La memoria storica e il futuro
Alessandro ha anche ricoperto il ruolo di relatore presso l’Aeronautica Militare, dove ha insegnato informatica e Office Automation. Sebbene sia difficile trovare relazioni dirette tra l’arte militare di terra del passato e l’aviazione moderna, sottolinea l’importanza dello studio di strategie e la grande dedizione e preparazione dei ranghi di comando.
In questo contesto, la figura di Bartolomeo ha sempre suscitato grande interesse tra gli ufficiali amanti della storia militare.
Se potesse incontrare il Capitano Bertolini, Alessandro gli chiederebbe dove abbiamo sbagliato, “perché abbiamo perso valori come il senso della Patria, dell’Onore, perché non siamo stati capaci di trasferire ai nostri figli tutto questo, perché abbiamo perso il senso di appartenenza di un Paese e il senso della Famiglia.”
La storia di Bartolomeo Bertolini, in un’epoca così diversa, può ancora trasmettere messaggi potenti: “Onore, Dignità, Fratellanza, Appartenenza, condivisione di obiettivi e la determinazione a raggiungerli. Valori che ancora oggi hanno senso e dovrebbero essere portati avanti con orgoglio dalle nuove generazioni.”
Ciò che spinge Alessandro a mantenere vivo il ricordo di questo illustre antenato è la convinzione che sia “giusto portare avanti la Storia così come viene raccontata direttamente da chi l’ha vissuta in prima persona. Veri testimoni oculari di ciò che accadde. Niente interpretazioni successive di scrittori che raccontano stando seduti su una sedia o in un talk show. Chi ha scritto di quei momenti ha pagato col sangue ogni parola e il loro racconto, anche se non ‘aulico’ parla di verità, quella che spesso i vincitori tendono a nascondere.”

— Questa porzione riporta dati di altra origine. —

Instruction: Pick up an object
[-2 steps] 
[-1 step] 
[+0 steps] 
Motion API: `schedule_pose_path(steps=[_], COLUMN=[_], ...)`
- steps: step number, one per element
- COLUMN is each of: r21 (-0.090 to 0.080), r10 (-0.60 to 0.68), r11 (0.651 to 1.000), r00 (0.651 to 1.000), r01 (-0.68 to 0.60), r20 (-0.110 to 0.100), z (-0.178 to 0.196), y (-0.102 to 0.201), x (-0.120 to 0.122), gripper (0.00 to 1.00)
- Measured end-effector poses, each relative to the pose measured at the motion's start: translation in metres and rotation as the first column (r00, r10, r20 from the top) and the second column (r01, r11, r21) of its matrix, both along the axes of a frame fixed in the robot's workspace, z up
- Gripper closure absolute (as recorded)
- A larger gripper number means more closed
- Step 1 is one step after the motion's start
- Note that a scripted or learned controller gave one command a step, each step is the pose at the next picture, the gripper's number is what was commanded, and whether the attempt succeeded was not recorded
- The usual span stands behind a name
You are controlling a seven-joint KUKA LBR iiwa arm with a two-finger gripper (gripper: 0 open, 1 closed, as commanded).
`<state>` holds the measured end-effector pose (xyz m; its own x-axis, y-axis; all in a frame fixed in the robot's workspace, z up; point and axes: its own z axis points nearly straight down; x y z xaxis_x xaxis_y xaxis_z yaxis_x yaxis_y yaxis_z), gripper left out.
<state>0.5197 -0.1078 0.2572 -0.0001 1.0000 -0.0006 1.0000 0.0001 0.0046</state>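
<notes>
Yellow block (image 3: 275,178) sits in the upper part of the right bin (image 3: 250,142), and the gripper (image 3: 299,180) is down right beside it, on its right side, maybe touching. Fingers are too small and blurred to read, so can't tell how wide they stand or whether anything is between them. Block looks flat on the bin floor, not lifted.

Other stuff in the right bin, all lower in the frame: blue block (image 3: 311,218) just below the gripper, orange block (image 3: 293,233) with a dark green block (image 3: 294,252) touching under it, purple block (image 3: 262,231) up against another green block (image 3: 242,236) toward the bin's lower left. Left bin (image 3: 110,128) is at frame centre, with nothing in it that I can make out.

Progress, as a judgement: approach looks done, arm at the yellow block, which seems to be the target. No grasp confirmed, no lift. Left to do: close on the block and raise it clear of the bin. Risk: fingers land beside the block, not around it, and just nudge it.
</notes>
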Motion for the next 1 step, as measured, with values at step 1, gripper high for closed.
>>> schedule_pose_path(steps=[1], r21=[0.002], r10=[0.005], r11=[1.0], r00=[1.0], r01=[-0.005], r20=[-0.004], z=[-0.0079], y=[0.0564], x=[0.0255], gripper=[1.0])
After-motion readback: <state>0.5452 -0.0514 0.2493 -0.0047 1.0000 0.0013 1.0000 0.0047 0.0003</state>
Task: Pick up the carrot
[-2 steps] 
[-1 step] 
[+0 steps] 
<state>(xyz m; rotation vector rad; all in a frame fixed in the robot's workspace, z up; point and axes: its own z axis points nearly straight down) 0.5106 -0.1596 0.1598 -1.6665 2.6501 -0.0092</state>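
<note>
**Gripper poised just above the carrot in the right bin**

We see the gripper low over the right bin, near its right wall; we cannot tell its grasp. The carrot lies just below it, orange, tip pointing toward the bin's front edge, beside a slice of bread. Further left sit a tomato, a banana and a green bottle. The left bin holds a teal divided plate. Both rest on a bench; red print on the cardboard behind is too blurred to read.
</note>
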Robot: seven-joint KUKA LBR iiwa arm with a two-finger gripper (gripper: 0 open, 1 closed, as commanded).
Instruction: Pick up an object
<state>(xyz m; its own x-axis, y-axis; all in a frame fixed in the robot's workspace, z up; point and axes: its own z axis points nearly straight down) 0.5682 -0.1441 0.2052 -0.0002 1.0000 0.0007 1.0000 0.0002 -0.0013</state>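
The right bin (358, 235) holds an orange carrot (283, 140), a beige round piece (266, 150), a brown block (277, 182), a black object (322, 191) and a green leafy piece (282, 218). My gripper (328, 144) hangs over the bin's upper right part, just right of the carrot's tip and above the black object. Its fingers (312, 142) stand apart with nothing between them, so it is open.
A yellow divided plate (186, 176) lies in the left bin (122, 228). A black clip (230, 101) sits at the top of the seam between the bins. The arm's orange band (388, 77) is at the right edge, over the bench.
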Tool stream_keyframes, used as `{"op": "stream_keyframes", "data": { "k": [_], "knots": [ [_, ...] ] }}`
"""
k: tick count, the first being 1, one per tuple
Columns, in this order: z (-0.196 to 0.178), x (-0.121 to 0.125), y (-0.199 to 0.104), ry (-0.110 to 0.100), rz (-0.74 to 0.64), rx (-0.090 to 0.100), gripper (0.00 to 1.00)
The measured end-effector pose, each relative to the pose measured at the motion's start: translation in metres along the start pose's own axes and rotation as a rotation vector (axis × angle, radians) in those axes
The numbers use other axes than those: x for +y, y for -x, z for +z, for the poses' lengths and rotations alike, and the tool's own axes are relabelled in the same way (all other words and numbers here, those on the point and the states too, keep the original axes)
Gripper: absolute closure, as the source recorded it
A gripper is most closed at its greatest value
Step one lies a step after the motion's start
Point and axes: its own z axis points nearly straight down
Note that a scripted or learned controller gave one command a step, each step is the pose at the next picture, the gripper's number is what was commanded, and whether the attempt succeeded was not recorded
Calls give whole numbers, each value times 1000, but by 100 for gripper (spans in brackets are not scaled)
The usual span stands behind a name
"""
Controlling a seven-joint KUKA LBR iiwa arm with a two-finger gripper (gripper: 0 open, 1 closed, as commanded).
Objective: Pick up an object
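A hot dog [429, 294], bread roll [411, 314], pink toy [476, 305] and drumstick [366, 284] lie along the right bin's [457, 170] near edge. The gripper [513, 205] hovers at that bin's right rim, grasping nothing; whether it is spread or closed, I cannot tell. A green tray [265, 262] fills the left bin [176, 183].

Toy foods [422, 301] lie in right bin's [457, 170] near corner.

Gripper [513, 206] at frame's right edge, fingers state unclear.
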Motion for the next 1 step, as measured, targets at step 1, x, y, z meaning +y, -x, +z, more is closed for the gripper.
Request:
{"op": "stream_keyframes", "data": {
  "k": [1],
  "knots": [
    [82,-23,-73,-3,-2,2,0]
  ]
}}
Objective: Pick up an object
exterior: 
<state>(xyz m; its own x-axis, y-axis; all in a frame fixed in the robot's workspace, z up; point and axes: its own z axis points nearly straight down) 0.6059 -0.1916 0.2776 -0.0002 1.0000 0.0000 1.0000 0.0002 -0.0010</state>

Nel campo professionale, Alessandro punta a creare progetti per la sua città, volti a migliorare la vita delle persone e il rapporto tra cittadino e istituzioni. Per quanto riguarda la memoria storica, la volontà è quella di approfondire l’argomento “Bartolomeo Bertolini” con nuove ricerche, dedicando il poco tempo a disposizione a questa preziosa eredità.